豆腐づくりは「ピッコロ大魔王」と「神様」の分離なのか
シンプルな自家製豆腐のレシピ
ほぼ毎日、大豆のお弁当を食べるなど豆食にハマっている昨今の私。ならばと、大豆加工品の代表とも言える豆腐を家でつくることに挑戦してみた。
すでに多くのレシピや動画がネットに出回っているので、作り方についてはざっと触れる程度にする。
①乾燥大豆を水に一晩くらいつけて戻す。
②戻した大豆をつけておいた汁と一緒にミキサーにかけて、ペースト状にする。
③ペースト状の大豆を火にかけ、10分くらい煮込む
④煮込んだものを木綿の袋に入れて、水分を搾りとる。とれた液が豆乳、残った固形分がおから。
⑤豆乳を約80度まであたためて、にがりを入れる
⑥15分ほど置いて冷まし、ちょっと固まったところを穴の空いた容器にとって水を切りながらさらに冷ます
⑦数時間待つと、固まって豆腐の出来上がり
以上。レシピの通りつくってみたのだが、⑤〜⑥のにがりを入れるところにコツがいるようで、完全な固形ではないおぼろ豆腐みたいなものが出来た。
それでも、味はなかなかのもの。豆とにがりだけで他には何も入れていないのに、まったく違う味と食感の食べ物が生み出されることに感動した。
意外と高いおからの栄養価
豆腐をつくってみて気づいたのは、豆乳を搾り出した後に残るおからが、けっこうなボリュームになることだ。
このおから、ただの搾りかすと思うなかれ。食品成分表で調べてみると、かなりの栄養を残していることがわかる。

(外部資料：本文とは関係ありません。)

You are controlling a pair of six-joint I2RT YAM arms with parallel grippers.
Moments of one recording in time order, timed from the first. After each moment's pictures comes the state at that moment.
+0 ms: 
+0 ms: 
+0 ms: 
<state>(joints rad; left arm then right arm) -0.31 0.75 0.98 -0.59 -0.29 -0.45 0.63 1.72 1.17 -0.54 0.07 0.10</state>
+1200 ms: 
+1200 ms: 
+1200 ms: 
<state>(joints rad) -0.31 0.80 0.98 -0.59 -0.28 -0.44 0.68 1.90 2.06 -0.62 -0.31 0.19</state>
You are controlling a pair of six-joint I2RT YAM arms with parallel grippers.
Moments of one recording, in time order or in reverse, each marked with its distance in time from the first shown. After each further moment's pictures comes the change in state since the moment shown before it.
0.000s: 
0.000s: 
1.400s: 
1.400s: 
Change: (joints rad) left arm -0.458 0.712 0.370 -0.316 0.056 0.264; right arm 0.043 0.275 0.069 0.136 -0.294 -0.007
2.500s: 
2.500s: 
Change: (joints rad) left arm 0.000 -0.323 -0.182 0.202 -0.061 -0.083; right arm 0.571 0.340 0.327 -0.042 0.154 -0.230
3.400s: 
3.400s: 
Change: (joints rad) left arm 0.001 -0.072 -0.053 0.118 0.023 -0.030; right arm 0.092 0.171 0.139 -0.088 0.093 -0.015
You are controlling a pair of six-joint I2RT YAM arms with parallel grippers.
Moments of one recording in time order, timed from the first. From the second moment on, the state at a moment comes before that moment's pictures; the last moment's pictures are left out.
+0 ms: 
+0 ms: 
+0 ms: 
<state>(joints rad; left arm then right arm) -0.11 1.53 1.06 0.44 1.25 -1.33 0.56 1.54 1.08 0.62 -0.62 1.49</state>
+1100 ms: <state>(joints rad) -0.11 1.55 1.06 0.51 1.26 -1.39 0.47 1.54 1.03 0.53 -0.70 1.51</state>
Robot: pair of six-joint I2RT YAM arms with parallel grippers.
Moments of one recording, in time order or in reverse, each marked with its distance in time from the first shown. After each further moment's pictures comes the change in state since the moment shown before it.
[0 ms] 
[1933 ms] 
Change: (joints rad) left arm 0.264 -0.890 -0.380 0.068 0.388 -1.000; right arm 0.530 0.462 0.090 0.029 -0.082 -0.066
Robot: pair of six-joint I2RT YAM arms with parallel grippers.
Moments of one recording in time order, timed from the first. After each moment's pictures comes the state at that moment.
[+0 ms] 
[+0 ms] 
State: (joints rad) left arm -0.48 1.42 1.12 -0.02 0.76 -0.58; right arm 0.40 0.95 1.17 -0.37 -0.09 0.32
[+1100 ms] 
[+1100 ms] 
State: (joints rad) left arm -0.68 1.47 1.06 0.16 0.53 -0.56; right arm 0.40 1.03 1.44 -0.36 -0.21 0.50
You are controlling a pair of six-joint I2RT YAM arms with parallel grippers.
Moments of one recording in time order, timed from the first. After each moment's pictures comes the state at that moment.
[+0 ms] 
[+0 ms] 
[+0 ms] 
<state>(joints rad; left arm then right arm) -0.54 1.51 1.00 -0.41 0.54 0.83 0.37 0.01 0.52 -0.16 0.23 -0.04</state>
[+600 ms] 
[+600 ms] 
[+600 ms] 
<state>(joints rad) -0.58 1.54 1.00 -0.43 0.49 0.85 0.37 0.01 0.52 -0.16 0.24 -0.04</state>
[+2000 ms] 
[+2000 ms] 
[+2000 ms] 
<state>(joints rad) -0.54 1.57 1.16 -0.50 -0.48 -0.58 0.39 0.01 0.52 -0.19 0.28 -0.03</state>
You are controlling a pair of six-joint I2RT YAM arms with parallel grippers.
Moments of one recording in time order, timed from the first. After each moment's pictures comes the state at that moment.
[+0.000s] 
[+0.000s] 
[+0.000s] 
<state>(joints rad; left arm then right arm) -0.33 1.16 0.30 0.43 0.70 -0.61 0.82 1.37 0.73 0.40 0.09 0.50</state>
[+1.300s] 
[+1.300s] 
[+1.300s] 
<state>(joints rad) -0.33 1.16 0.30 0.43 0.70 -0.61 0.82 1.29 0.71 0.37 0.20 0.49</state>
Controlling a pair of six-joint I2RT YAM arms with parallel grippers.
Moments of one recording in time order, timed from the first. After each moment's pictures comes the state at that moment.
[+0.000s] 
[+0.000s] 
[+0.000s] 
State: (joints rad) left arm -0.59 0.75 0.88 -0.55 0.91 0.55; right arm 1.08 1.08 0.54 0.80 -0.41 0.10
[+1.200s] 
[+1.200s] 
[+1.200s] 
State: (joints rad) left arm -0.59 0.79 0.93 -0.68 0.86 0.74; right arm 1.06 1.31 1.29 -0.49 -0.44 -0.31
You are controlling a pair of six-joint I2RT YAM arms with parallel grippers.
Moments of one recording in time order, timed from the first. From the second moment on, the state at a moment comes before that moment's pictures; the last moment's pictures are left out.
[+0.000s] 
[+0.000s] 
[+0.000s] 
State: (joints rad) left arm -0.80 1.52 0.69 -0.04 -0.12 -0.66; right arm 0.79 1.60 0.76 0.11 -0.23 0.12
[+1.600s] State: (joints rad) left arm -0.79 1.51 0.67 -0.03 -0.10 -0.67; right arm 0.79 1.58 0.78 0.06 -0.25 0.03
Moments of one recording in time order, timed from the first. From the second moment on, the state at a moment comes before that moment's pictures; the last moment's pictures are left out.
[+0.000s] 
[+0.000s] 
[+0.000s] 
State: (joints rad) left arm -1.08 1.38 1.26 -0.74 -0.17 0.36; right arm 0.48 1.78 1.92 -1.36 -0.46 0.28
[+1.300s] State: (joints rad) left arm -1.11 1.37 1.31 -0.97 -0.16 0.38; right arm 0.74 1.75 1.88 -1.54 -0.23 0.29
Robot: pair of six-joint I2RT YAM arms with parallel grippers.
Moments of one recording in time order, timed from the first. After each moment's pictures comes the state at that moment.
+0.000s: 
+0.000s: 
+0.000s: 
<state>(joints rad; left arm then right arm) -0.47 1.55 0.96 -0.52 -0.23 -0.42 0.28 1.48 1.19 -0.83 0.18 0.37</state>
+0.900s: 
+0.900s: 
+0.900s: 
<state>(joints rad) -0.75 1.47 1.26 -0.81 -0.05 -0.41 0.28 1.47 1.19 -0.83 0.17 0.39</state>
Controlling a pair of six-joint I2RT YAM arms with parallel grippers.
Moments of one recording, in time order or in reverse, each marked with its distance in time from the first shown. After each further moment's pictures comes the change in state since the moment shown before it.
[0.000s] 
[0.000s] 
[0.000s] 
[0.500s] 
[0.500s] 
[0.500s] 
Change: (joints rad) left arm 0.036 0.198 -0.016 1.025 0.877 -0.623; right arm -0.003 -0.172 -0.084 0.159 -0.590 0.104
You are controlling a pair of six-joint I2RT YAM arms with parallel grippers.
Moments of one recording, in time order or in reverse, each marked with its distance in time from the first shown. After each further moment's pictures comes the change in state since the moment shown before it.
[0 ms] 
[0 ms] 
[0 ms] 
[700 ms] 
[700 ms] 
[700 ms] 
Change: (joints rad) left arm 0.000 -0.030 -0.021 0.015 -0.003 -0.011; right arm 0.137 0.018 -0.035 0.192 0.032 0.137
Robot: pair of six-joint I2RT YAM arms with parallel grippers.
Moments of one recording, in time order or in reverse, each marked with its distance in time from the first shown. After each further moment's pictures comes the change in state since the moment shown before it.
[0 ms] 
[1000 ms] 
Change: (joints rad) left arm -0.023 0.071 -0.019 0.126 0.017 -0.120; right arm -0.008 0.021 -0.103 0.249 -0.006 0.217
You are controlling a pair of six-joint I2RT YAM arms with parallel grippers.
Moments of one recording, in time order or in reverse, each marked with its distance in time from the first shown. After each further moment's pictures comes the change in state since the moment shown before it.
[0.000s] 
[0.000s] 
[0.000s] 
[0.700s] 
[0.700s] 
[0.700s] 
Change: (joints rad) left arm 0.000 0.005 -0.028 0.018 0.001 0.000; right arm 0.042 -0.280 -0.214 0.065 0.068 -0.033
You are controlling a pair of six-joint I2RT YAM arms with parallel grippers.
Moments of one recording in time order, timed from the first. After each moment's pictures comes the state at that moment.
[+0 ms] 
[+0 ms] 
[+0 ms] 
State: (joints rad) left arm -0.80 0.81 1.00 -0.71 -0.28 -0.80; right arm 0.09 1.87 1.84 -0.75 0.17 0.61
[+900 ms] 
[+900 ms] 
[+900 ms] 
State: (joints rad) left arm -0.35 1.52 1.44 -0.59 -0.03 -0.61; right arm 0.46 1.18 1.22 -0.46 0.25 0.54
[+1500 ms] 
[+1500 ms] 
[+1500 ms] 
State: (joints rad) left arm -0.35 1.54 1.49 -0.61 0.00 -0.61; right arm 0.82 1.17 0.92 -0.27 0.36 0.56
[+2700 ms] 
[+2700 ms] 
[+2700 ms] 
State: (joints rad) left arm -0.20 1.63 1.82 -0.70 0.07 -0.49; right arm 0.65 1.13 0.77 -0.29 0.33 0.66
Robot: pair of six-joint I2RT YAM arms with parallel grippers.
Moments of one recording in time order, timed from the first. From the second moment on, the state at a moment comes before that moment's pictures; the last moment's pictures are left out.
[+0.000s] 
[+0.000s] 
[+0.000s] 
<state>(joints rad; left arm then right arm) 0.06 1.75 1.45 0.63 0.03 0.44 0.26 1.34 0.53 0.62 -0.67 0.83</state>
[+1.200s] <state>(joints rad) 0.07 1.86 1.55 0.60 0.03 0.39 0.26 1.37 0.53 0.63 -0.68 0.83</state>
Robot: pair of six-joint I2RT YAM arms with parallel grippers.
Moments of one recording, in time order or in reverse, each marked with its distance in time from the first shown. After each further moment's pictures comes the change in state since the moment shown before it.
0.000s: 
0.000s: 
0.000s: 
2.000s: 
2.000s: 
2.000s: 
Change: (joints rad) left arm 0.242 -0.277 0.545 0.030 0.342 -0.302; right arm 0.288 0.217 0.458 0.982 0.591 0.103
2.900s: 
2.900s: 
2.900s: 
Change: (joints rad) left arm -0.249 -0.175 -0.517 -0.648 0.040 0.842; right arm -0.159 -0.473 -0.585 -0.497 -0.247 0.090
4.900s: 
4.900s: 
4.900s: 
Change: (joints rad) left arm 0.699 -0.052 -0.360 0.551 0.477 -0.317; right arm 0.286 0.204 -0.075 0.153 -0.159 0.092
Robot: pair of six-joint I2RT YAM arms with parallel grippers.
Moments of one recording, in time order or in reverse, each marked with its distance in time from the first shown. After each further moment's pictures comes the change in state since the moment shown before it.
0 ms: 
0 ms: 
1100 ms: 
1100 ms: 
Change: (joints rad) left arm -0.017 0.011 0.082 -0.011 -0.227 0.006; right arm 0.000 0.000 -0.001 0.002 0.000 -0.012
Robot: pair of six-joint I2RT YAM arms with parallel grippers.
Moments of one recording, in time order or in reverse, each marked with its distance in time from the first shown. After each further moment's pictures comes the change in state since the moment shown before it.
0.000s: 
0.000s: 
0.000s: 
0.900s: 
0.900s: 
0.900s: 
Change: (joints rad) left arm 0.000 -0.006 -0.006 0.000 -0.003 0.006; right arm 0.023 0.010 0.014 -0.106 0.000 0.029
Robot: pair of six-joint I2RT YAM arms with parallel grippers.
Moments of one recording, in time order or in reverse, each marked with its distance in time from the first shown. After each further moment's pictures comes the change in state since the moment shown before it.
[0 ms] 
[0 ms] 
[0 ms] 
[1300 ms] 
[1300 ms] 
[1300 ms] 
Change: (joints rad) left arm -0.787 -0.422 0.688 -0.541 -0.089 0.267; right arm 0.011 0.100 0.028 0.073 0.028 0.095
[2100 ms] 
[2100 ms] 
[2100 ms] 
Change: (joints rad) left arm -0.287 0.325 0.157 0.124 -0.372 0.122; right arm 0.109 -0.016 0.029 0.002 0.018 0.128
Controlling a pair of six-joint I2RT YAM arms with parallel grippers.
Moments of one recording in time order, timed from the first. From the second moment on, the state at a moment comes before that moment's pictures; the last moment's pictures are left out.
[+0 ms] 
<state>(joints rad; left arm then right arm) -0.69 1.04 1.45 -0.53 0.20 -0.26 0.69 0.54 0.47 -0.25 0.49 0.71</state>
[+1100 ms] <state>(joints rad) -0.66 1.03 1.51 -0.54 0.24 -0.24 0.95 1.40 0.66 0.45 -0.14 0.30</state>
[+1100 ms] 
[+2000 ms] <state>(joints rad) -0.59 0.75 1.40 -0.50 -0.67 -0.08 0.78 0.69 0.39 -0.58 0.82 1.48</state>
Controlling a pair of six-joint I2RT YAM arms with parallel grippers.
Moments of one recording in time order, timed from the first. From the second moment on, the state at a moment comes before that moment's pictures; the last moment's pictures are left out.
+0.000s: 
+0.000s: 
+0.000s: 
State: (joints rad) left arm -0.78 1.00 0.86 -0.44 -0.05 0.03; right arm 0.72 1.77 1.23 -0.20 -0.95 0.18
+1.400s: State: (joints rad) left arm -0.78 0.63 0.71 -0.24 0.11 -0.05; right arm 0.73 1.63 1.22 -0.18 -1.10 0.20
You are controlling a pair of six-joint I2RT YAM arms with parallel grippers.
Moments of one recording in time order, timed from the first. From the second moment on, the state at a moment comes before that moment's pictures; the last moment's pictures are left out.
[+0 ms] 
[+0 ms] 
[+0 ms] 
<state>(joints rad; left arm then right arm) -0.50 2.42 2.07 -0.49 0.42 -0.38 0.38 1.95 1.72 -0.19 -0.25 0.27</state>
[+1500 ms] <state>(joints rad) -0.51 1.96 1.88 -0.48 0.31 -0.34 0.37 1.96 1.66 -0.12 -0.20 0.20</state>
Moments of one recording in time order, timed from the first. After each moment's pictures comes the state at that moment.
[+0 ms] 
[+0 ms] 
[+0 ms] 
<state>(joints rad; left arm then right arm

豆乳とおからの100グラムあたりの主な栄養価を比較すると、下記のようになる。
豆腐(木綿)‥エネルギー73kcal.、たんぱく質7.0g、脂質4.9g、炭水化物1.5g、水分85.9g
おから(生)‥エネルギー88kcal、たんぱく質6.1g、脂質3.6g、炭水化物13.8g、水分75.5g
なんとなく、タンパク質など豆の主要な栄養分をエキスとして抽出したのが豆腐、というイメージだったが、これを見ると、半分くらいの栄養はおから側に残っていることがわかる。
ちなみに、大豆そのものの栄養はこんな感じ。
大豆(ゆで)‥エネルギー163kcal、たんぱく質14.8g、脂質9.8g、炭水化物8.4g、水分65.4g
ピッコロ大魔王が神様と合体して完全体になったように、豆腐とおからの元々の姿である大豆が、栄養価的にはいちばん優れていることがわかる。
この問題を解決するには豆腐とおから、両方を全部食べればいいわけだが、残念ながら私の場合、おからそのものはそんなにたくさん食べられたものではなく、悪くなるのも早いのでいくらか廃棄せざるを得なかった。
手間はかかるけど「エース級」の価値
豆腐づくりには多大な手間とエネルギーを必要とする一方、栄養的な面では加工前の大豆に劣る。そう考えると、豆腐は一種の「ぜいたく品」であるとも思えてきた。
とはいえ、豆腐を否定する気なんてまったくない。そんな不遜なこと、出来るわけがない。手間をかけて生み出した加工食品によってバラエティ豊かな味を楽しめるからこそ食事が楽しくなるのだ。
今後、人類に菜食中心の食事が今より普及するためにも、豆そのものよりも気軽に料理に使いやすい豆腐は「エース級」の食品だろう。ここは、普段の生産はおとなしくプロの「お豆腐屋さん」にまかせて、こちらは完成品を味あわせていただくに限る、と思った。
と、何当たり前のこと言ってんの!という結論かもしれないが、何事も自分で作ってみると、より実感と確信が湧くというもの。今後、豆腐をいただく時は「神様」を味わうと思って、ありがたく頂戴しようと思う。